Henry menyebutkan, pihaknya memberikan batas waktu hingga 30 April 2017 mendatang kepada mereka untuk segera menghentikan segala jenis perikatan dengan pihak lain yang mengklaim serta merasa memiliki hak atas merek Primagama.
Apabila, sampai batas waktu yang ditentukan mereka masih menggunakan merek Primagama, maka kliennya akan mengajukan laporan pidana, bahkan mengancam menyebarluaskan data diri mereka ke media baik cetak maupun elektronik agar diketahui masyarakat luas.
"Hingga hari ini merek Primagama itu masih milik klien kami Purdi E. Chandra dan juga masih terdaftar secara resmi di Dirjen Haki," tegasnya.

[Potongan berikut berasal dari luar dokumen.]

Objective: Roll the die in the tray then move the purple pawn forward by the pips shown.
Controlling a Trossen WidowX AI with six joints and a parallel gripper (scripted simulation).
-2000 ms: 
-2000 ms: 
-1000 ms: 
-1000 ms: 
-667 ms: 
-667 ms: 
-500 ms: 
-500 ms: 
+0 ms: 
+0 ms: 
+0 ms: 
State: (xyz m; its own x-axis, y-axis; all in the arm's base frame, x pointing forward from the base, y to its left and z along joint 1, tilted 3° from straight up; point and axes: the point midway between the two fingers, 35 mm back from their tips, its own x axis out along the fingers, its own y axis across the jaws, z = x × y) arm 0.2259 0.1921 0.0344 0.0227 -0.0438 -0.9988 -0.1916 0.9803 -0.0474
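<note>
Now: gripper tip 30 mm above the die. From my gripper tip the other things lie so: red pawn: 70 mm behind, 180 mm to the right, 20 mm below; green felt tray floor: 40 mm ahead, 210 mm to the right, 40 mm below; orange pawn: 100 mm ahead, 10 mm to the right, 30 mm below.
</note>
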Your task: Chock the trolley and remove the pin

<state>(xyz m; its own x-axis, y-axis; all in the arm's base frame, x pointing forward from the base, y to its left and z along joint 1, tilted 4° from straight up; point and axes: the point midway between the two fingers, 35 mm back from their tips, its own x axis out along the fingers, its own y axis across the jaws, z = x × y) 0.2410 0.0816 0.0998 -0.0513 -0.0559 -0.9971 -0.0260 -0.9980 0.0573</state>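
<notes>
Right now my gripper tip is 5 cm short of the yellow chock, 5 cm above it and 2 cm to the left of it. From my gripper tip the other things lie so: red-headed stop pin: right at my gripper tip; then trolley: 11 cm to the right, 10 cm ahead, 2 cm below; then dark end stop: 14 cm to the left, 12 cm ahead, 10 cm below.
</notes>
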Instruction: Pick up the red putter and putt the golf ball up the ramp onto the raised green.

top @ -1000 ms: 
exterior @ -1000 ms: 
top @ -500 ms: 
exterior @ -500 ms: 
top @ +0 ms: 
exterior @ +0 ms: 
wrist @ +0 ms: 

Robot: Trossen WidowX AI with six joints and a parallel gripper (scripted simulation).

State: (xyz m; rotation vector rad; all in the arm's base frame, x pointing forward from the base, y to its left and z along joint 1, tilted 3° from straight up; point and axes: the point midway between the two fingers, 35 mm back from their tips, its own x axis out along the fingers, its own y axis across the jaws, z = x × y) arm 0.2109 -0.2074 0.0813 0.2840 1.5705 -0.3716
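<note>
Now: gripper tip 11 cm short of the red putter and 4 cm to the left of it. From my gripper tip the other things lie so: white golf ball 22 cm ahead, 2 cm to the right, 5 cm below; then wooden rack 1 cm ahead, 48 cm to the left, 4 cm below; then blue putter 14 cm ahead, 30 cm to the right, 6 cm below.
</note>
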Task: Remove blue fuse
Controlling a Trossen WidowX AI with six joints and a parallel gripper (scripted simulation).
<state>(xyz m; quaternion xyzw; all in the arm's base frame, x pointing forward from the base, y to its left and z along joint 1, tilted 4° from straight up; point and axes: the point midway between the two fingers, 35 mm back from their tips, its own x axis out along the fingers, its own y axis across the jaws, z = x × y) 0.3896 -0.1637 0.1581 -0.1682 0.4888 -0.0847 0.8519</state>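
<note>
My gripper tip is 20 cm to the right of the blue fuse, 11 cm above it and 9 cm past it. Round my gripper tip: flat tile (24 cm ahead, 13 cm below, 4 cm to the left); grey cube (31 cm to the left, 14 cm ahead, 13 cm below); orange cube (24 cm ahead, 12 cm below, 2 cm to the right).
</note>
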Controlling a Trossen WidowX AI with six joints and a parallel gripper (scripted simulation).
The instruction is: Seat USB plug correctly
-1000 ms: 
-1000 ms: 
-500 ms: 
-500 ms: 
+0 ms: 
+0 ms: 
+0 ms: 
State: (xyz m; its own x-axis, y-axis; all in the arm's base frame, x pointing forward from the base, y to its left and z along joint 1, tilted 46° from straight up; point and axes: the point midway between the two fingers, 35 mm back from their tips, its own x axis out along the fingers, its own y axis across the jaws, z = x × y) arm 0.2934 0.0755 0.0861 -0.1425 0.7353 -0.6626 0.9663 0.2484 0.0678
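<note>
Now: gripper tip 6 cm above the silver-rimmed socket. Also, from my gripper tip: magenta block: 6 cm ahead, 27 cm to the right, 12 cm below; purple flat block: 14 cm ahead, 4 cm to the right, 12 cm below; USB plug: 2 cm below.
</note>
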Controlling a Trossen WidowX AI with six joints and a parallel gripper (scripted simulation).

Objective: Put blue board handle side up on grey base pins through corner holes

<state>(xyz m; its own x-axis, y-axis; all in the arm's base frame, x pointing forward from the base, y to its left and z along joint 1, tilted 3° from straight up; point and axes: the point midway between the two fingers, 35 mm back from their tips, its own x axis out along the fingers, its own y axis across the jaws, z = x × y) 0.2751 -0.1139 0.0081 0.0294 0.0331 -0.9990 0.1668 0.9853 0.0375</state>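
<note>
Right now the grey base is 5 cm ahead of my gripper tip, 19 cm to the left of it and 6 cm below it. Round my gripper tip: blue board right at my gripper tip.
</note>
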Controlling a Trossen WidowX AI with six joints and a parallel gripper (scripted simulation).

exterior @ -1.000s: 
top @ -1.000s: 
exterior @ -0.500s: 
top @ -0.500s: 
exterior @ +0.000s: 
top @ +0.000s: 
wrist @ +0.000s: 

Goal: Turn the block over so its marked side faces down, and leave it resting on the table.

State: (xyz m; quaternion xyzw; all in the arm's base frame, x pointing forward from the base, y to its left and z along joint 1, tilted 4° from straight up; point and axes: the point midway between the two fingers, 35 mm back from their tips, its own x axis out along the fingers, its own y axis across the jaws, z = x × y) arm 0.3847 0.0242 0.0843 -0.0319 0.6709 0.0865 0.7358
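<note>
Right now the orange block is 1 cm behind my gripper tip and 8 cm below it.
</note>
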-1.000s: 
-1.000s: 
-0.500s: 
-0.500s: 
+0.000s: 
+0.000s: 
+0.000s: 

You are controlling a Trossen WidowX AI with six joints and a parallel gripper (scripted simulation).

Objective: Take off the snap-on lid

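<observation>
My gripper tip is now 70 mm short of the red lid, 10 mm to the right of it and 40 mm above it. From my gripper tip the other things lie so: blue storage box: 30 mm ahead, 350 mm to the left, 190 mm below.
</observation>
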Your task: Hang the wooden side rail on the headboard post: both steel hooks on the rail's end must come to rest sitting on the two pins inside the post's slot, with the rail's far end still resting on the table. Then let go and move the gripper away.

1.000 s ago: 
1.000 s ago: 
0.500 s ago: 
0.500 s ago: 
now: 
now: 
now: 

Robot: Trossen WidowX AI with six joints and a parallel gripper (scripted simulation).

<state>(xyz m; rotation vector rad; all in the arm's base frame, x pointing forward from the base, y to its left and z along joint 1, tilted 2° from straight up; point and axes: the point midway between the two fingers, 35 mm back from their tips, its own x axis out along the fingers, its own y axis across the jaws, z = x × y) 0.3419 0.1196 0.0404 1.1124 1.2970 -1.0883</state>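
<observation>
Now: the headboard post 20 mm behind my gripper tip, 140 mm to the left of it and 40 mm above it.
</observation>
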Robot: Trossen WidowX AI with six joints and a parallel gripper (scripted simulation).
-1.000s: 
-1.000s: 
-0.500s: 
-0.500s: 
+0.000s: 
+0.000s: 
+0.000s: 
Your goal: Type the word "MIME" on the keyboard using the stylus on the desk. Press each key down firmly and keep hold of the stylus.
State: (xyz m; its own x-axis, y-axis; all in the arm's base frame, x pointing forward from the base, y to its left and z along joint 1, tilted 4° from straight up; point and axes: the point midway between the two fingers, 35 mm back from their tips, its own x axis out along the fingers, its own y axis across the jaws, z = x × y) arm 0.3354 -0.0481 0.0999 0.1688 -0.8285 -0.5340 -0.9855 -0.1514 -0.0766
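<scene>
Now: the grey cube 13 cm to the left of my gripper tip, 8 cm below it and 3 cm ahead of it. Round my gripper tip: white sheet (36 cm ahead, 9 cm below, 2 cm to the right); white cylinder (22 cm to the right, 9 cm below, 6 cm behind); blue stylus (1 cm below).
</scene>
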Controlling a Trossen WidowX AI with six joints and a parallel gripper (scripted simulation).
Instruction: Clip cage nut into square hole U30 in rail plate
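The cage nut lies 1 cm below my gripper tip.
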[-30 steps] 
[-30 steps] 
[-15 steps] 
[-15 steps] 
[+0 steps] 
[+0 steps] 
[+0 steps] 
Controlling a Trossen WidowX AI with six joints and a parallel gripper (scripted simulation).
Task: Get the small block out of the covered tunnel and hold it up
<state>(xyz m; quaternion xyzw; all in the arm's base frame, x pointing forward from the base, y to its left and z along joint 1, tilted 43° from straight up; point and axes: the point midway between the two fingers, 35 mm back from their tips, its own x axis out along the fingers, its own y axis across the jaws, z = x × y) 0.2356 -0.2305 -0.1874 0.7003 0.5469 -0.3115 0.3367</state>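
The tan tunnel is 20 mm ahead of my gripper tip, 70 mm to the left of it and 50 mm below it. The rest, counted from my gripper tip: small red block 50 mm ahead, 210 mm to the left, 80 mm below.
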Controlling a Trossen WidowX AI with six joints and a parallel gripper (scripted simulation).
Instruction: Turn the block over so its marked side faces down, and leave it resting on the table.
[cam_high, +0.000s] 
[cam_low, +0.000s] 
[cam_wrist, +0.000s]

Menurut Henry, pelanggaran ini telah merugikan kliennya secara materi, dan non materi.
"Kami terpaksa mengeluarkan somasi dan menempuh jalur hukum demi menuntut keadilan. Kami berharap mereka bisa bersikap kooperatif dalam menyikapi tuntutan kami," imbuhnya.
Lebih lanjut, Henry menyatakan kliennya mendapatkan banyak dukungan lebih dari 300 cabang Primagama yang tersebar di seluruh wilayah Indonesia. Mereka menyatakan akan kembali bergabung dengan Purdi E Chandra.